In [1]:
import tiktoken             # 导入分词工具
import torch
import os
import numpy as np

In [2]:
# 加载处理好token碎片文件
def load_tokens(filename):
    npt = np.load(filename)
    ppt = torch.tensor(npt, dtype=torch.long)
    return ppt

In [3]:
class DataLoaderLite:

    def __init__(self, B, T, split):
        self.B = B
        self.T = T
        assert split in {'train', 'val'}

        # 获取储存tokens的碎片文件名
        data_root = "edu_fineweb10B"
        shards = os.listdir(data_root)              # 返回在data_root文件夹下文件名的列表
        shards = [s for s in shards if split in s]  # 根据split参数，选取是train数据集还是value数据集
        shards = sorted(shards)                     # 排序文件
        shards = [os.path.join(data_root, s) for s in shards]   # 将shards列表中的文件名加上文件夹的名字，组成路径
        self.shards = shards
        assert len(shards) > 0, f"no shards found for split {split}"

        print(f"found {len(shards)} shards for split {split}")
        self.reset()                                # 为什么要调用这个函数

    def reset(self):
        # 
        self.current_shard = 0
        self.tokens = load_tokens(self.shards[self.current_shard])
        self.current_position = 0 
        print(f"1 shard tokens:{len(self.tokens)}  batch:{self.B * self.T}")
        print(f"1 shard = {len(self.tokens) // (self.B * self.T)} batchs")


    def next_batch(self):
        B, T = self.B, self.T
        buf = self.tokens[self.current_position : self.current_position+B*T+1] # 加载一个小小批量
        x = (buf[:-1]).view(B, T)                   # 训练集
        y = (buf[1:]).view(B, T)                    # 标签
        print(f"position:{self.current_position} shard:{self.current_shard}")

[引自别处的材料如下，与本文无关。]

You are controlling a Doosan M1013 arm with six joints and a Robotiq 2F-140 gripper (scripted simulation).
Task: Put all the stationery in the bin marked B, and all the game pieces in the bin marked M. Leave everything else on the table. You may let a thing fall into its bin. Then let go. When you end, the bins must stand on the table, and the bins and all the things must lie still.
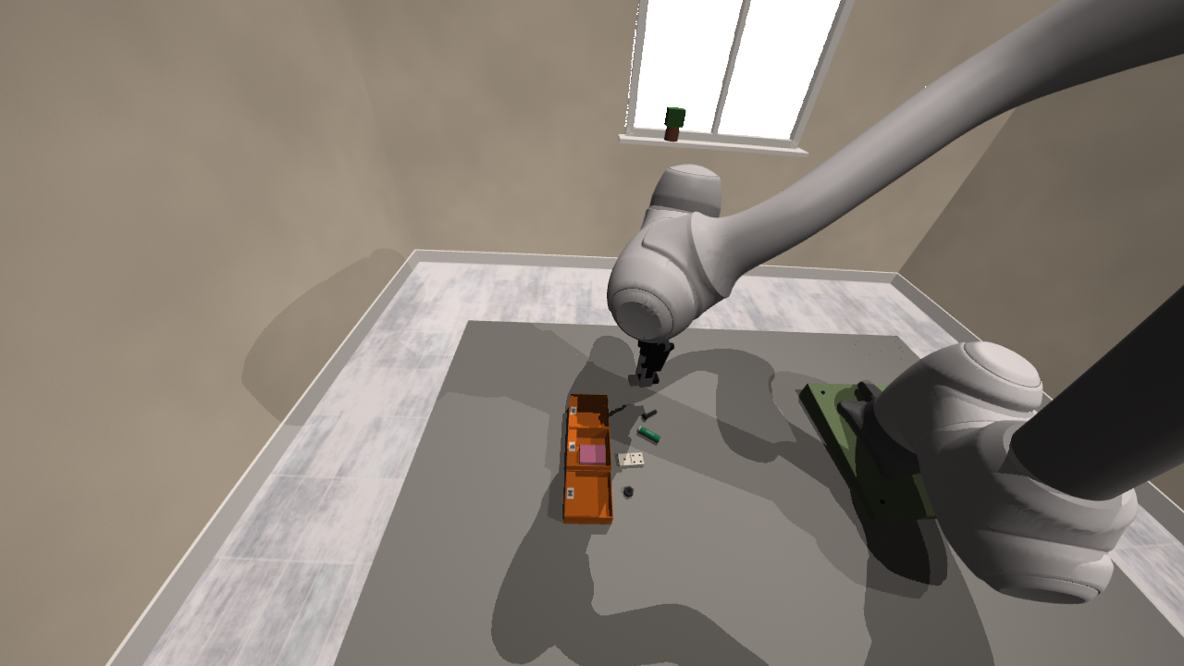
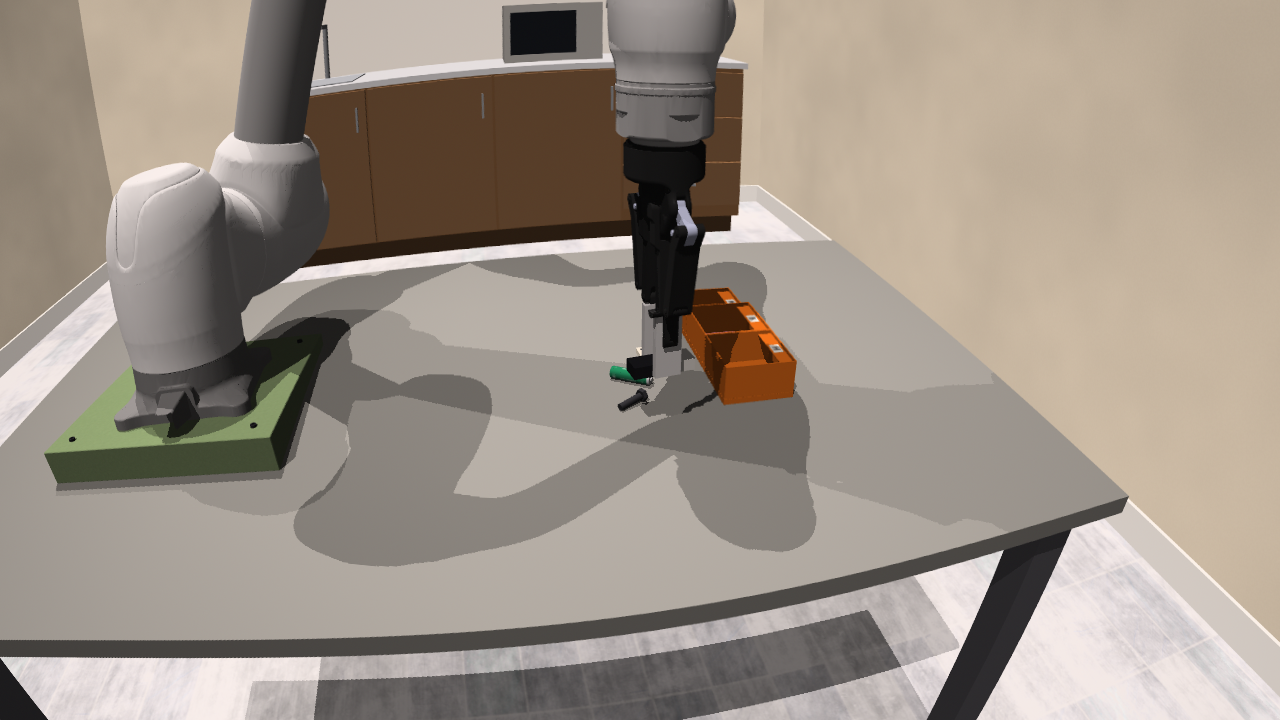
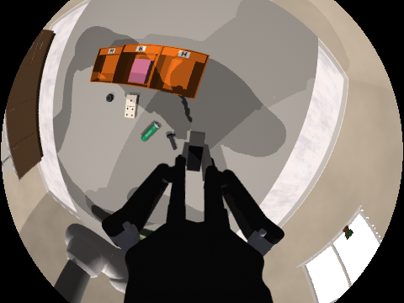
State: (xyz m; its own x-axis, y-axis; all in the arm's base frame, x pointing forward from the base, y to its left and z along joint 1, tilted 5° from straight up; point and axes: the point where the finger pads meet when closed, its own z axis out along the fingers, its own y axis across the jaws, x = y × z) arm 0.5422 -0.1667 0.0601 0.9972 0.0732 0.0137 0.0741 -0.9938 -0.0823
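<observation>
Now: hand 13 cm short of the orange three-compartment bin, 14 cm to the right of it and 8 cm above it. Also, from my hand: green battery 10 cm to the left, 9 cm below; then black-and-white eraser 1 cm ahead, 3 cm below; then black bolt 1 cm behind, 5 cm to the left, 9 cm below.
</observation>
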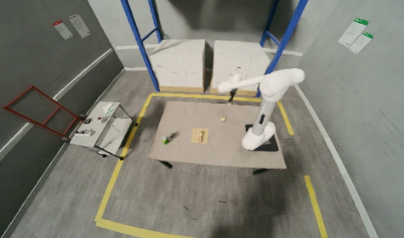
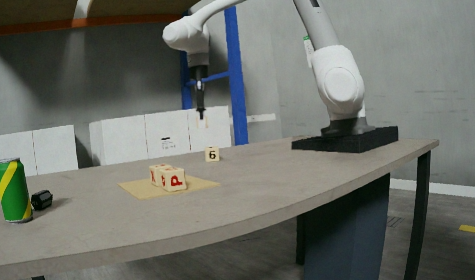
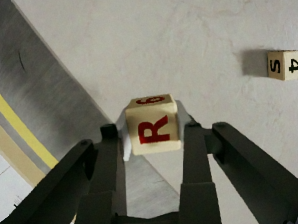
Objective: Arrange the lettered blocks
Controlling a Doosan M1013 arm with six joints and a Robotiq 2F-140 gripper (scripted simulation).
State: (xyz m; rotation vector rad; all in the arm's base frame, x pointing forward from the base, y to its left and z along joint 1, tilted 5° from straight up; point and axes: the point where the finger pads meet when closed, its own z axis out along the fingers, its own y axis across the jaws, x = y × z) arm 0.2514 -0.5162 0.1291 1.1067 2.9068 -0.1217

        self.current_position += B * T 

        if self.current_position + (B * T  + 1) > len(self.tokens):
            self.current_shard = (self.current_shard + 1) % len(self.shards) #  此处设置的特别好，是一个轮回
            self.tokens = load_tokens(self.shards[self.current_shard]) # 加载新的tokens碎片
            self.current_position = 0
            print(f"新的碎片shard： {self.current_shard}")
        # print(f"position:{self.current_position} shard:{self.current_shard}")
        return x, y


In [7]:
train_data = DataLoaderLite(3000, 1024, 'train')
for i in range(50):

    x, y= train_data.next_batch()
    # print(x, y )

found 99 shards for split train
1 shard tokens:100000000  min——batch:3072000
1 shard = 32 batchs
position:0 shard:0
position:3072000 shard:0
position:6144000 shard:0
position:9216000 shard:0
position:12288000 shard:0
position:15360000 shard:0
position:18432000 shard:0
position:21504000 shard:0
position:24576000 shard:0
position:27648000 shard:0
position:30720000 shard:0
position:33792000 shard:0
position:36864000 shard:0
position:39936000 shard:0
position:43008000 shard:0
position:46080000 shard:0
position:49152000 shard:0
position:52224000 shard:0
position:55296000 shard:0
position:58368000 shard:0
position:61440000 shard:0
position:64512000 shard:0
position:67584000 shard:0
position:70656000 shard:0
position:73728000 shard:0
position:76800000 shard:0
position:79872000 shard:0
position:82944000 shard:0
position:86016000 shard:0
position:89088000 shard:0
position:92160000 shard:0
position:95232000 shard:0
新的碎片shard： 1
position:0 shard:1
position:3072000 shard:1
position:6144000 shard:1

In [79]:
class DataLoaderLite_input():
    
    def __init__(self, B, T):
        self.B = B
        self.T = T

        # 从训练数据中加载数据
        with open('input.txt', 'r') as f:
            text = f.read()
        
        # 先进行分词
        enc = tiktoken.get_encoding('gpt2')
        tokens = enc.encode(text)

        # 将分词后的token转为tensor格式
        self.tokens = torch.tensor(tokens)

        
        # 打印显示有多少tokens
        print(f"loaded {len(self.tokens)} tokens")
        print(f"1 epoch = {len(self.tokens) // (B * T)} batchs")

        # 标记已经用过的数据
        self.current_position = 0

    def next_batch(self):
        B, T = self.B, self.T
        # 准备输入和标签
        buf = self.tokens[self.current_position : self.current_position+B*T+1]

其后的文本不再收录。